Tuiasosopo has certainly been a massive surprise this season, with an AVG/OBP/SLG of .329/.450/.634, albeit in one third of Dirks's plate appearances. Tuiasosopo's weighted runs created plus (wRC+, a stat where 100 is major league average production and 101 is 1% more production than the average major leaguer) sits at 196 compared to Dirks's 78. That means that Tuiasosopo has provided two and a half times more production per plate appearance than Dirks. To put this stat in perspective, Prince Fielder's wRC+ is 125 while Cabrera's is at a league-leading 204. Tuiasospo's success isn't due to only being used against lefties either; Tuiasosopo's wRC+ is actually slightly higher while facing righties.

Avisail Garcia has gotten an extended look in the big leagues already this season. Jim Leyland has been adamant that Garcia needs to see everyday at-bats in order to continue his development, so although no one wants Garcia sitting on the bench in Detroit, if he were the everyday left fielder, that wouldn't be a problem. The problem, however, is that Garcia simply wasn't that good in Detroit. He actually was slightly worse than Dirks, while receiving only 12 less at-bats than Tuiasosopo.
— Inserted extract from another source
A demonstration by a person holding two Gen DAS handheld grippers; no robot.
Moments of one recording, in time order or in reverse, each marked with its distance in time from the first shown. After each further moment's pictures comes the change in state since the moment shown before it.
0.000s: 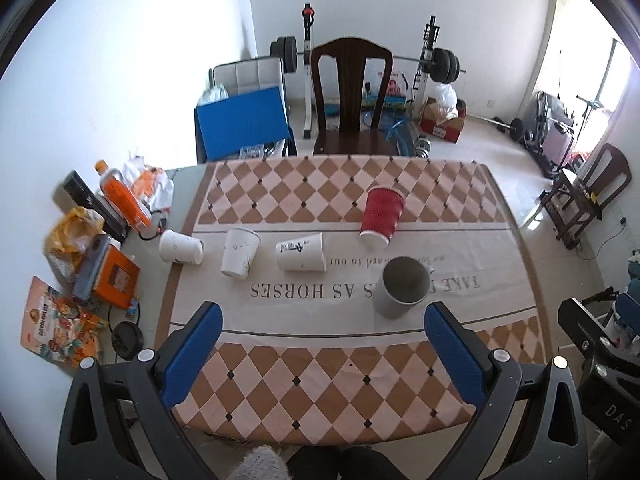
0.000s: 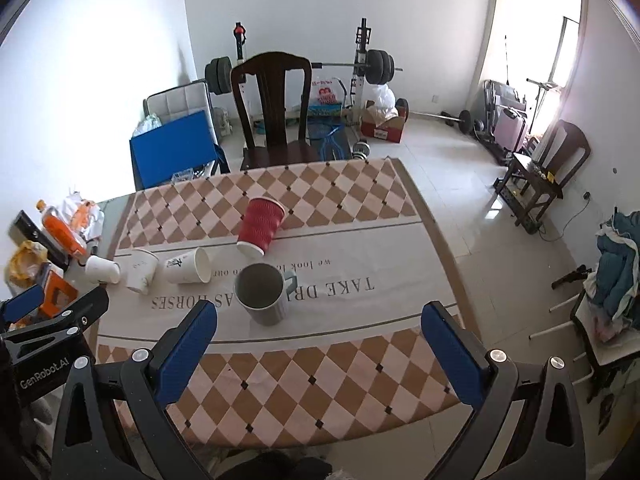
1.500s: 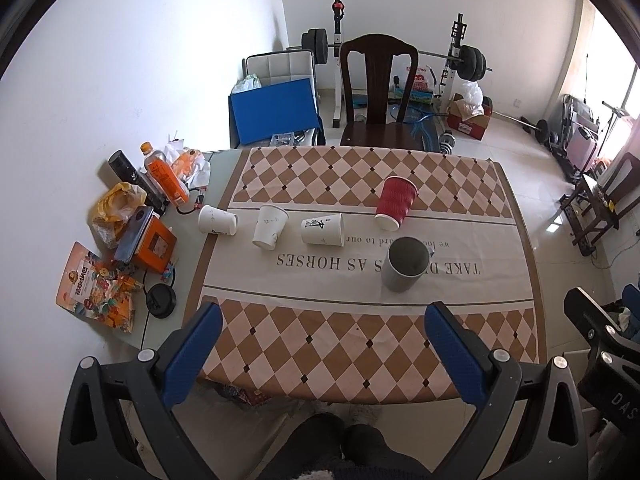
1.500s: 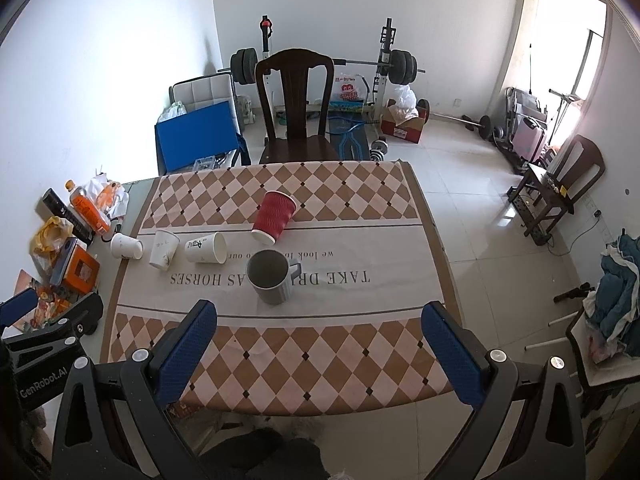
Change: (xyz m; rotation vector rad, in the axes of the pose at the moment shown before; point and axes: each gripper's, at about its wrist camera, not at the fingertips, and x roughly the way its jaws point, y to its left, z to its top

After being sent back down to Toledo Garcia has clobbered the ball, so there is reason to be optomistic should Garcia be given the chance to play everyday.

The third candidate, of course, is top-prospect Nick Castellanos. Castellanos has had no trouble in his first year in Toledo, and the main remaining concern is his defense in left. Whenever the Tigers have needed an extra outfield bat they have called up Garcia, but maybe Dombrowski would choose differently if he were calling up someone to play everyday.
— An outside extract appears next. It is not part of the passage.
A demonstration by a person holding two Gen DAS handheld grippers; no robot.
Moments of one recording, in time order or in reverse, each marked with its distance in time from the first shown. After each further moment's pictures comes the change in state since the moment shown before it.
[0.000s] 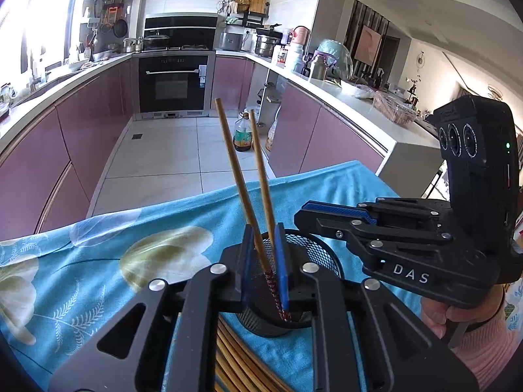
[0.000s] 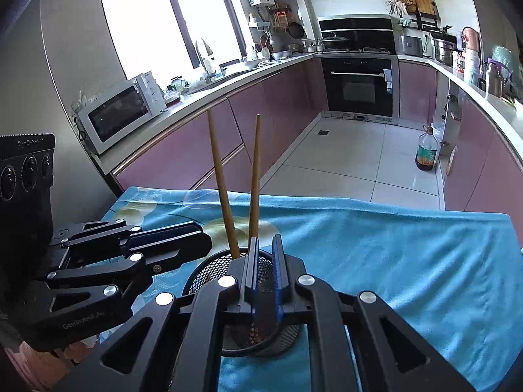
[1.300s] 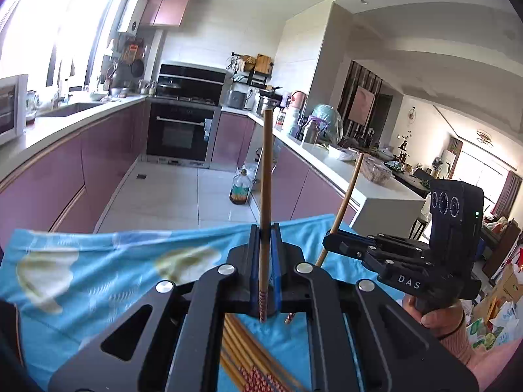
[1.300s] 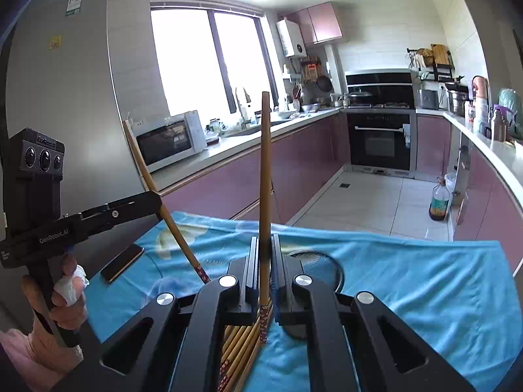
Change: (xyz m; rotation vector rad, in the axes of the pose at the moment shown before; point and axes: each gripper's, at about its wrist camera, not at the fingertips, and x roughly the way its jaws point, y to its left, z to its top) left arm -0.178 -0.007 -0.034 -0.072 -0.287 -0.033; right arm -0.106 0.052 -0.029 -0.102 -0.240 0.080
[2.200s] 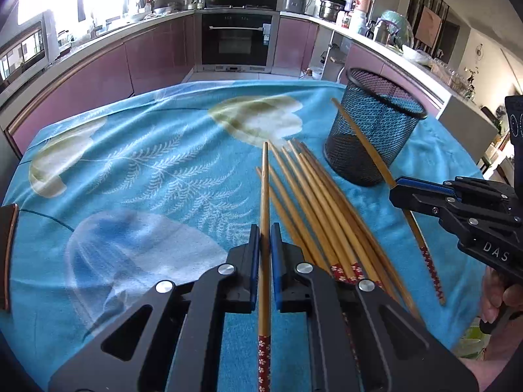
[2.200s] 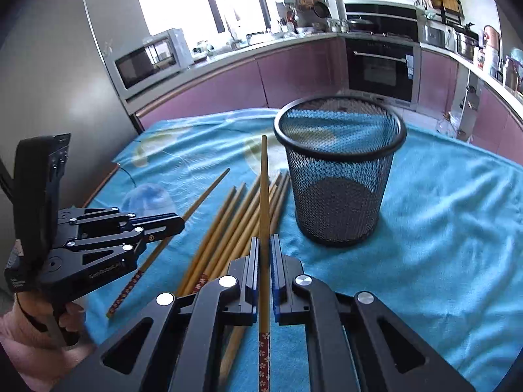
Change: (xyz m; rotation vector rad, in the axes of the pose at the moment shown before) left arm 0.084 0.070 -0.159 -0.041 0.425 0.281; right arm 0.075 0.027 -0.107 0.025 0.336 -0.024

Let's pretend for a moment that the Tigers do in fact want to make a change in left field. Switching Tuiasosopo and Dirks would be simple, but putting Garcia or Castellanos on the major league roster would be decidedly less so. The Tigers would be faced with the decision of optioning Dirks to Toledo or designating Don Kelly for assignment. There are not enough at-bats for Garcia/Castellanos plus Tuiasosopo and Dirks, and Kelly has had the better year so far with a wRC+ of 106 compared to 78, but Dirks definitely belongs in the major leagues, at worst as a fourth outfielder.

There is, however, one scenario where the Tigers may feel the need to call up either Garcia or Castellanos. If Peralta gets suspended or Infante is on the disabled list for an extended period of time, Kelly or Tuiasosopo may be called upon to play the middle infield. Now, no one knows if either player is capable of playing the middle infield, but both of them have played it in the past. If Tuiasosopo or Kelly were needed in the infield, Garcia or Castellanos could play everyday in left while Dirks would have much less competition for playing time as the fourth outfielder.
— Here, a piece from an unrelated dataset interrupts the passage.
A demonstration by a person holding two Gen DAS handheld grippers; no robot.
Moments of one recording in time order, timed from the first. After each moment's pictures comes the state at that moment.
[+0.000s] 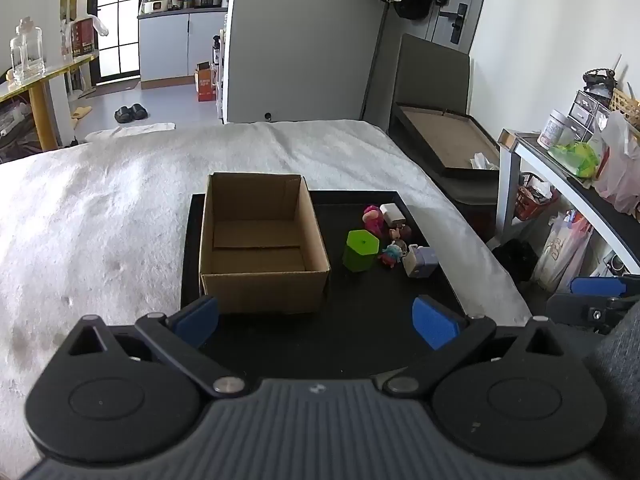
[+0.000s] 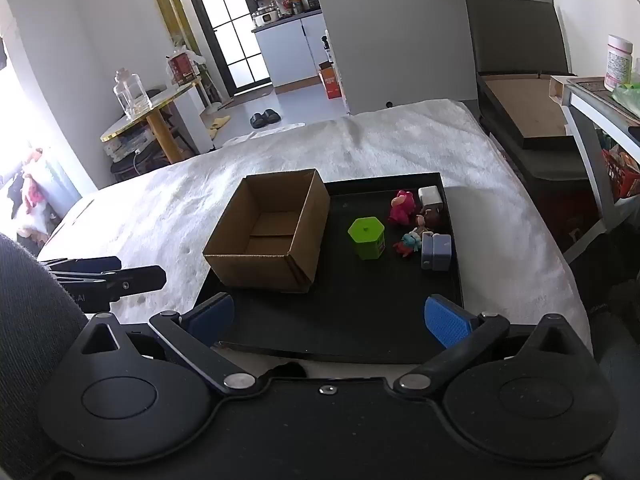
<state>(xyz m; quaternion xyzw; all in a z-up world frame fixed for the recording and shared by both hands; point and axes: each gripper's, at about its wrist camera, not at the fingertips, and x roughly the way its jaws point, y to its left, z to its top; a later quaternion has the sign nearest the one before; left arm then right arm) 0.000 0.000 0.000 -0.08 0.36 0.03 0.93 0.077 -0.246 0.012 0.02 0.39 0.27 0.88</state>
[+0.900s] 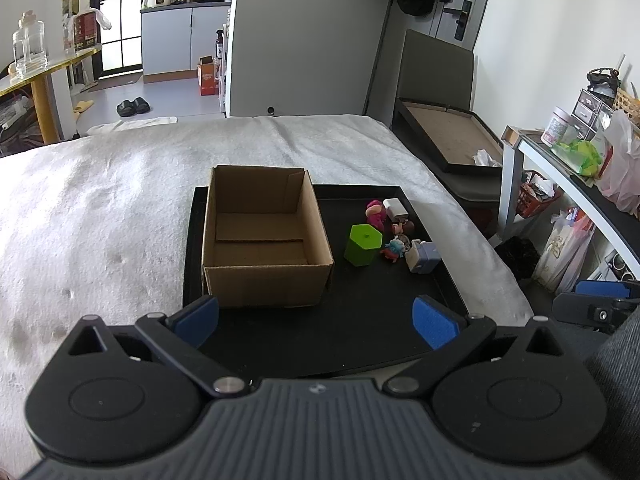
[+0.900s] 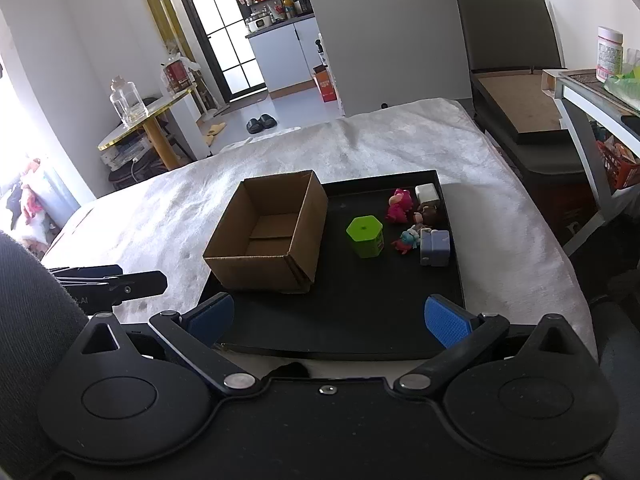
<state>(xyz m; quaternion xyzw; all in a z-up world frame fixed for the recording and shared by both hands) 0.001 0.003 -0.004 -0.08 0.37 0.03 0.92 0.073 -0.248 0.012 0.03 0.38 0.27 0.88</state>
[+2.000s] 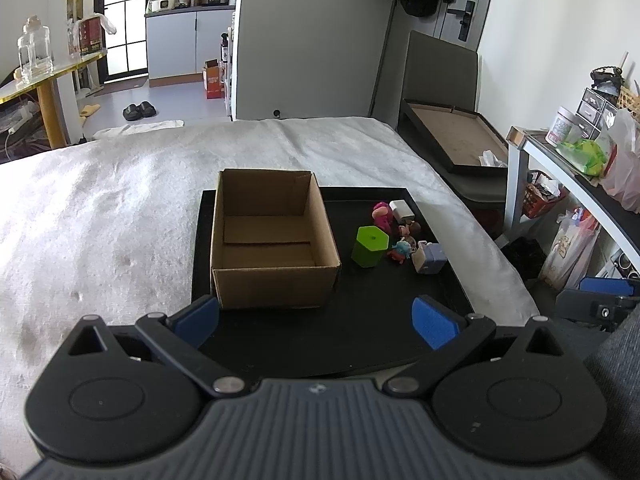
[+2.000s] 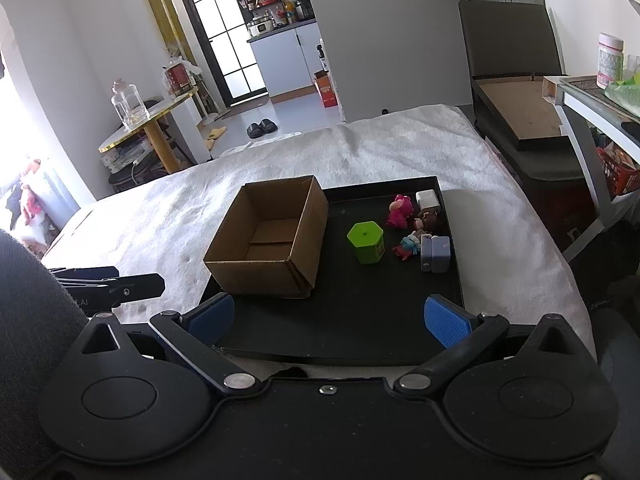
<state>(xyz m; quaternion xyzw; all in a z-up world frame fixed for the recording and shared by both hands) -0.004 0.004 0.000 -0.08 0.37 0.04 0.93 0.074 -0.246 0.016 0.03 0.37 0.27 0.89</state>
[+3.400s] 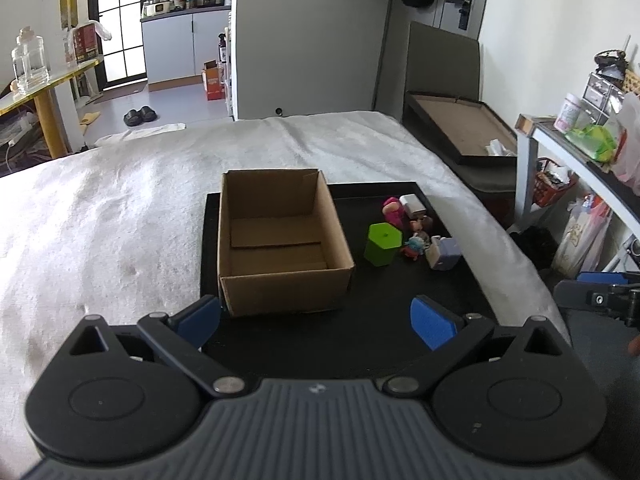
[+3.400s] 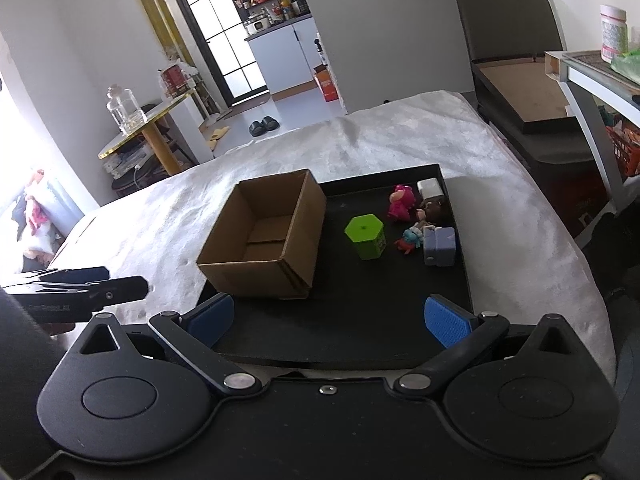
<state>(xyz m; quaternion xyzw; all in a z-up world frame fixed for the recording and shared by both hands) 0.013 0.007 -0.009 -0.05 0.38 0.05 0.92 0.095 -0.253 -0.011 0.06 0.38 0.28 0.88</state>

Going into the second half, Andy Dirks is squarely on the hot seat. Leyland and Dombrowski may or may not decide to make a change, but chances are they will at least discuss the possibility this week. There are many subjective factors in play here, namely Dirks's defensive ability -- he's the fourth best defender in all of baseball according the Fangraphs's Fielding Runs Above Average. Should the Tigers decide a change is needed, they have three quality candidates, who, given the opportunity, can provide a significant upgrade.